DIRECTIONS: Whenever a picture appears, leave it out while repeating all the other data exactly.

══ PROVIDED MATERIAL ══

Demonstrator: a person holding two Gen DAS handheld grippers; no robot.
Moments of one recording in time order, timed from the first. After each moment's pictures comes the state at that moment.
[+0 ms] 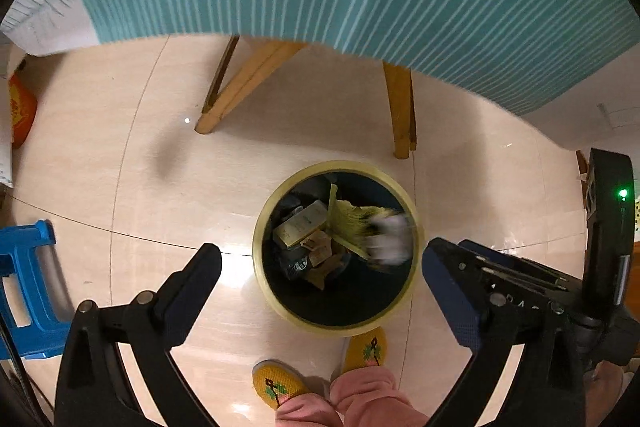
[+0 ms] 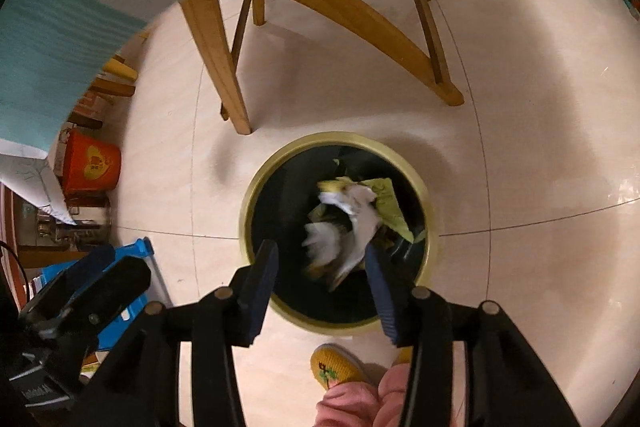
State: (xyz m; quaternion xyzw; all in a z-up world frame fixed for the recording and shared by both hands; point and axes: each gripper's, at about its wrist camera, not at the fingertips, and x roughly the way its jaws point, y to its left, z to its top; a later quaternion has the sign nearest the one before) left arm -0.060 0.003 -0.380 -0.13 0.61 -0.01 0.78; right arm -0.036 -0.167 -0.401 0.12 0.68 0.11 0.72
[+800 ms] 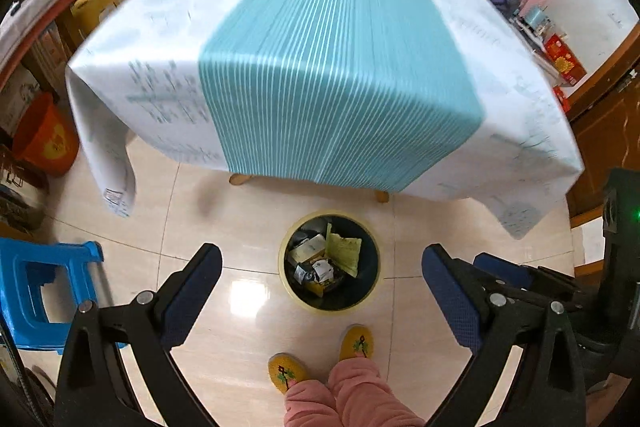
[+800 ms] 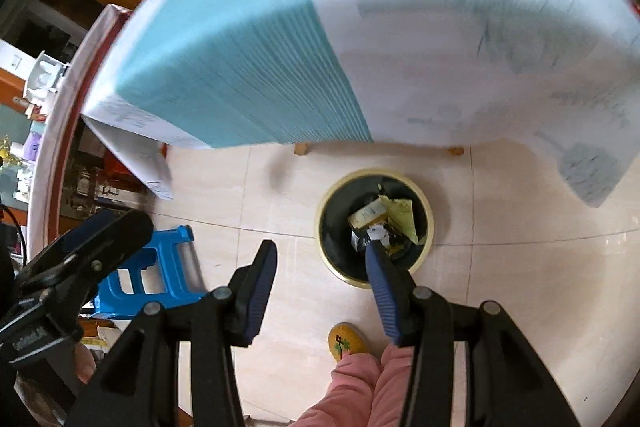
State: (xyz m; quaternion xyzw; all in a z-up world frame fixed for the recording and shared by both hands) left arm -0.108 0.030 -0.134 -0.12 0.55 0.00 0.83; right arm -0.073 -0.142 -0.169 0.08 0.63 0.15 0.75
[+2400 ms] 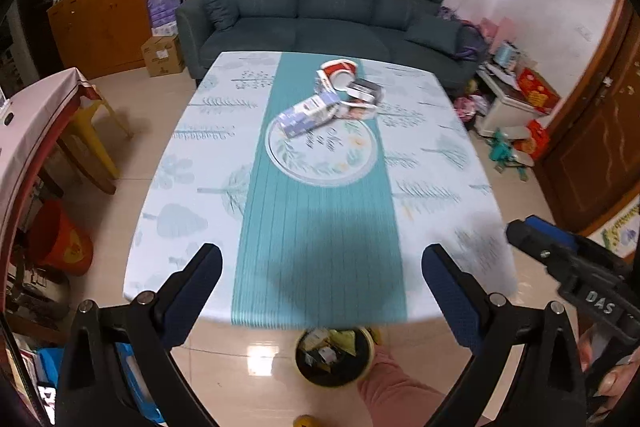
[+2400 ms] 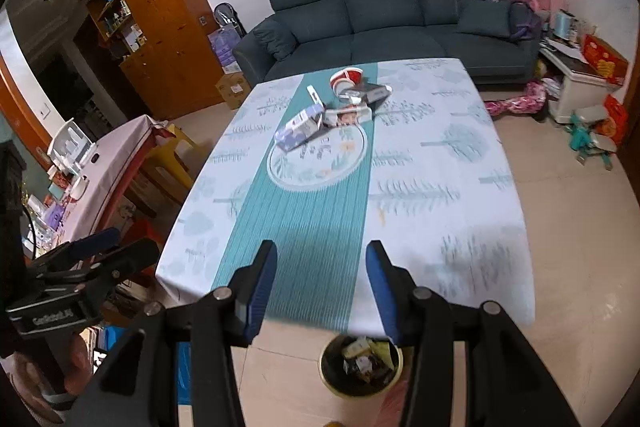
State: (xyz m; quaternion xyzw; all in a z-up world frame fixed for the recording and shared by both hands) left arm 0.046 0.044 0.066 -0.06 0.47 -0.01 0.88; right arm 0.046 -0.162 0.067 0.07 0.46 0.15 0.87
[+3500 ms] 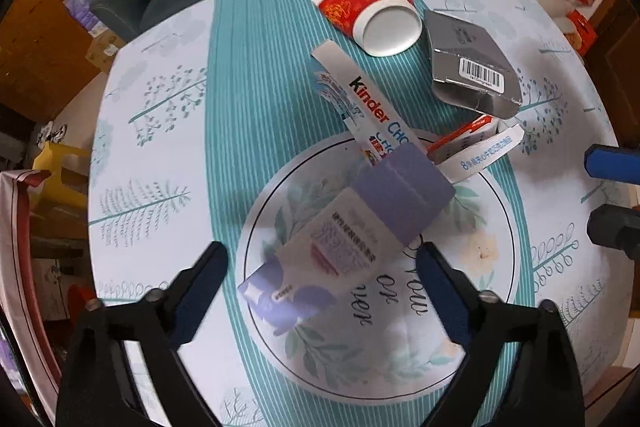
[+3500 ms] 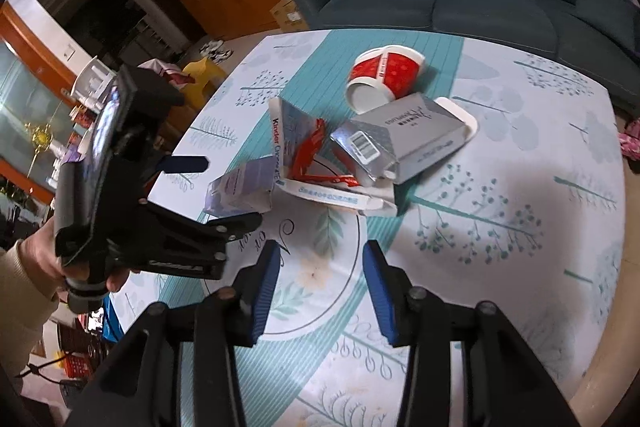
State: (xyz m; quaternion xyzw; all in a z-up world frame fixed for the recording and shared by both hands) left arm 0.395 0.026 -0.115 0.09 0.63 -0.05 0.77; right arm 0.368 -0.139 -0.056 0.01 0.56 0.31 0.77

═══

ANSWER TO THIS PROBLEM:
Demonstrator: a person holding two Gen DAS handheld grippers; no robot.
Moments of one recording in time order, timed from the first. After each moment's pictures comes the state at that moment.
[+0 ms] 
[+0 ms] 
State: (xyz m; quaternion xyzw; all in a z-up world frame fixed for the recording and shared by both hands; point and axes: each gripper's, at about its wrist camera, not at the fingertips, and x roughly the way its jaws point, y to its left, z to its top; a later quaternion has the sign nearest the one before) left arm -0.060 0.003 -0.380 -0.13 0.61 -0.01 0.78; right arm -0.036 -0.167 -0.401 0.12 0.68 0.11 0.72
[+800 ms] 
[+800 ms] 
State: (xyz m; quaternion xyzw; all in a z-up world frame fixed for the recording and shared by both hands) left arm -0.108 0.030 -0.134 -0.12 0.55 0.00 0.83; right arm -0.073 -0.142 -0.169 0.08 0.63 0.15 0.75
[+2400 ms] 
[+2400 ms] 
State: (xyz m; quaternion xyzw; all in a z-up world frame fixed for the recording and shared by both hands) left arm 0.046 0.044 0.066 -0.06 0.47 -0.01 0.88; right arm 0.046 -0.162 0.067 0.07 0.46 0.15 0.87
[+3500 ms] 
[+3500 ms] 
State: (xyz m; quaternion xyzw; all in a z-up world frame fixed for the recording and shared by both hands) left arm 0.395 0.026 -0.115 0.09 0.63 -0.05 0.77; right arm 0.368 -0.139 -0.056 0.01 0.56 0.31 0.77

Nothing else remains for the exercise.